The type of task an embedding model was trained for significantly affects what patterns they emphasize. Embeddings from classification models tend to focus on whole-image features that distinguish between categories, while embeddings from object detection models may emphasize localized features and spatial relationships. Models trained with contrastive learning objectives create embeddings optimized for similarity comparisons, while those trained for reconstruction tasks may better preserve fine-grained visual details.
How are they used¶
Embeddings serve as the foundation for DataEval’s analysis capabilities during both development and deployment phases of your ML lifecycle. The vector representations enable geometric operations that reveal patterns, similarities, and anomalies in your image datasets that would be impossible to detect from raw pixels.
Common applications include:
Similarity analysis: Finding images with similar content or visual characteristics
Clustering: Grouping images by shared semantic or visual properties
Outlier detection: Identifying unusual or anomalous images in your dataset
Distribution comparison: Measuring how different two sets of images are from each other
Duplicate detection: Finding near-identical images that might indicate data leakage
Drift monitoring: Detecting when production data differs systematically from training data
Although DataEval can work with raw image data, it is inadvisable to do so.
DataEval treats embeddings geometrically as vectors in a high-dimensional
space.
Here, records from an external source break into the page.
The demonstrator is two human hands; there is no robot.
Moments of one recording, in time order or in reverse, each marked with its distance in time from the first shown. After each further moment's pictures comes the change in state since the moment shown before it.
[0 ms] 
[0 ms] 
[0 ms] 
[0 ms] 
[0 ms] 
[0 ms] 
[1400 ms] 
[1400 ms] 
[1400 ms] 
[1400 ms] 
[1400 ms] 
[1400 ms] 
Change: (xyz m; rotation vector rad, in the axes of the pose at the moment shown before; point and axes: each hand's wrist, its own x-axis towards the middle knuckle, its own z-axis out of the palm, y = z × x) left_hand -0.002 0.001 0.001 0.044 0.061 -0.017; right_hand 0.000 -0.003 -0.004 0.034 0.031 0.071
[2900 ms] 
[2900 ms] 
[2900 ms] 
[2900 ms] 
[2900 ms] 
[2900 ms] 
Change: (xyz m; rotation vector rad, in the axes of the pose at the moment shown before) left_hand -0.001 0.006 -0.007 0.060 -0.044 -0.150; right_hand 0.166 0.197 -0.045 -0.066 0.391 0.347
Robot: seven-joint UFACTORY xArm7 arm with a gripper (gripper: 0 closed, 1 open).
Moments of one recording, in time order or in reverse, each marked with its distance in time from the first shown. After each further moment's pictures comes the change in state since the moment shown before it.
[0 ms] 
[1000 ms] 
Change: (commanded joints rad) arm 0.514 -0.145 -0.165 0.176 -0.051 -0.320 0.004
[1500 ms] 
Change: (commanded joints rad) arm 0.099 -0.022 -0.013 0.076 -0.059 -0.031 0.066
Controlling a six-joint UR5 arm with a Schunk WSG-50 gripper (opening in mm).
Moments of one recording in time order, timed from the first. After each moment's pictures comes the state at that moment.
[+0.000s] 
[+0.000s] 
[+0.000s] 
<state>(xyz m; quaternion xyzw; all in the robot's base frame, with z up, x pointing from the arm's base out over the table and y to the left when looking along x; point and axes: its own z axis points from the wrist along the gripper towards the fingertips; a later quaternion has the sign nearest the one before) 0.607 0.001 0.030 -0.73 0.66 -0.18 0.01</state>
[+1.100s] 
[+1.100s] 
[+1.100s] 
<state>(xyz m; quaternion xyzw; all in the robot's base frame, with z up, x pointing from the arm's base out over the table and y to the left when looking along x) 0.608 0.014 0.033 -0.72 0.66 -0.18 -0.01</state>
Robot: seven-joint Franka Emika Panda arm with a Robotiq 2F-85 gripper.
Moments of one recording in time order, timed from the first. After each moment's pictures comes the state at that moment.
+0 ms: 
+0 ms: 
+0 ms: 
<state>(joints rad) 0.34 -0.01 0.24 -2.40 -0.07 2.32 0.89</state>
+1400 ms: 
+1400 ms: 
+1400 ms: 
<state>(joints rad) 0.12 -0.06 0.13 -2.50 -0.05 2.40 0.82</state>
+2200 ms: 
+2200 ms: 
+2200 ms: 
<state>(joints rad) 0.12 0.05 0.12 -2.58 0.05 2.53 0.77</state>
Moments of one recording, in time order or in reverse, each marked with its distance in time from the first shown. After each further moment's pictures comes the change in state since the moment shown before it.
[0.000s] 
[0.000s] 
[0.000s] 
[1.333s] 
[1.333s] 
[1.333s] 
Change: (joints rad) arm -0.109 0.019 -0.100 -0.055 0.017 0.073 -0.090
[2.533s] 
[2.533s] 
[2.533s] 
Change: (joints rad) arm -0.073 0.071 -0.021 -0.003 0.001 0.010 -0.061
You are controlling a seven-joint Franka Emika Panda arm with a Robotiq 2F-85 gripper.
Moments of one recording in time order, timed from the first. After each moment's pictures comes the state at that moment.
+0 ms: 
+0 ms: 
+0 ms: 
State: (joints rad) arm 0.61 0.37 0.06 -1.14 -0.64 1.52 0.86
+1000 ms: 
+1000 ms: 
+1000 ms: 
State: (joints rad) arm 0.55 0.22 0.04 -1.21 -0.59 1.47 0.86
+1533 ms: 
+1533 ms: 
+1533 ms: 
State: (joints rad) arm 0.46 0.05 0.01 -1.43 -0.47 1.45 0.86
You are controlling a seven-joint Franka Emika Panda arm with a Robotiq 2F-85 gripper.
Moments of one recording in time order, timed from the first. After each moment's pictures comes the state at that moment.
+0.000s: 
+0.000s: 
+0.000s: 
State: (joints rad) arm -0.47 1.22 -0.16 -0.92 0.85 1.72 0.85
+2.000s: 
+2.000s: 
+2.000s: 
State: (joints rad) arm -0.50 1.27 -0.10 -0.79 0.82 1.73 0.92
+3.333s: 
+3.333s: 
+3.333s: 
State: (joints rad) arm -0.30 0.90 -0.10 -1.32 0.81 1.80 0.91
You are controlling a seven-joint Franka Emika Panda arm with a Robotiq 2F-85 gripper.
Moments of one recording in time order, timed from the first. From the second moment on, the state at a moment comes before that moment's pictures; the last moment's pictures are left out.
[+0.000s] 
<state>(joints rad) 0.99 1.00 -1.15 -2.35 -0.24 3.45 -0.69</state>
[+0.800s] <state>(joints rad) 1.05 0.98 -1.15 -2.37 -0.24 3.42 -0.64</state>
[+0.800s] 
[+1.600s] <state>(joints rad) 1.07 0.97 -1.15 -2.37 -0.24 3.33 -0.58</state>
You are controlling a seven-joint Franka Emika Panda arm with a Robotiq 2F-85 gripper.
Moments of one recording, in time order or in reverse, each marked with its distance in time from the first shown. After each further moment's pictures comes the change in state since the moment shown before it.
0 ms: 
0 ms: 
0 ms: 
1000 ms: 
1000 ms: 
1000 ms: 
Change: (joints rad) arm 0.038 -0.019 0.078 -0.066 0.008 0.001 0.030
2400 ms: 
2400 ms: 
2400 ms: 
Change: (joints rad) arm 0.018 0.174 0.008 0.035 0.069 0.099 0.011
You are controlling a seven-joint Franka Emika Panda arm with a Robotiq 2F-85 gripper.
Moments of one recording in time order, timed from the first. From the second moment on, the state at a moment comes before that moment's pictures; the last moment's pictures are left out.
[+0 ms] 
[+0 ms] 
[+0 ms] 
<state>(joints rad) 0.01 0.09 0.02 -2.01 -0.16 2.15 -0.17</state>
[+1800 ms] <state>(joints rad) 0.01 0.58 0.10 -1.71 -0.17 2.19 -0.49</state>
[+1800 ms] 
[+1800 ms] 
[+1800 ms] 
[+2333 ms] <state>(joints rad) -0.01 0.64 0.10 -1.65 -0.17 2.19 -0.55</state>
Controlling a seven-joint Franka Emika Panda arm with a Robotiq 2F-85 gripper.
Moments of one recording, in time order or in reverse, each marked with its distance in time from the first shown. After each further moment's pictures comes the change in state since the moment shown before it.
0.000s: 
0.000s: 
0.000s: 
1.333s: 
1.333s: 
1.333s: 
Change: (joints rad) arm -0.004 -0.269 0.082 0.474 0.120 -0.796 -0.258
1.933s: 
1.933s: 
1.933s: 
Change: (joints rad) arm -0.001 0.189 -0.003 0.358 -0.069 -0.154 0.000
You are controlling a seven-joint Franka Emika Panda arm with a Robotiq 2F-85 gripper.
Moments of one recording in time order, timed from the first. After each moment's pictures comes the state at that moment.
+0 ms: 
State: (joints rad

Raw image data treated as vectors have much higher dimensionality, and
furthermore their geometric properties do not map cleanly to perceptual
properties. Imperceptible differences in pixel data– from e.g. a 1 pixel
shift, or a slight rescaling or rotation–can result in large measured
distances. Therefore we strongly recommend that you first convert your images
to embeddings using DataEval’s Embeddings class, which handles
the transformation from pixels to vectors.
Creating embeddings¶
Embeddings are created by neural network models trained on large image datasets using various objectives. The training objective fundamentally shapes what patterns the resulting embeddings capture. Models trained with supervised classification learn to emphasize features that distinguish between labeled categories. Contrastive learning approaches train models to recognize similar and dissimilar image pairs, creating embeddings optimized for similarity comparisons. Self-supervised methods learn representations by solving tasks like image reconstruction.
DataEval supports custom embedding models that you can train for your specific domain. When choosing an embedding model, consider what task it was originally trained for. Classification-based embeddings excel at capturing category-level distinctions, while detection-based embeddings may better represent spatial relationships and localized features.
For object detection scenarios, additional considerations apply. When target objects are small relative to the overall image, their visual information can be overwhelmed by background textures and context. In these cases, specialized training approaches that emphasize object-level features may be necessary to create embeddings where small targets remain detectable and distinguishable.
Understanding your model’s training objective helps predict how it will represent your images and what types of patterns DataEval’s analysis tools will be able to detect. Different analysis tasks may benefit from different embedding approaches—some metrics require embeddings that clearly separate different classes, while others work well with embeddings that primarily capture visual similarity. Two concrete examples: Bayes Error Rate should be trained with a classification objective so that class overlap can be evaluated, while Drift or Dataset prioritization may perform well enough using a self-supervised embedding that captures only visual features.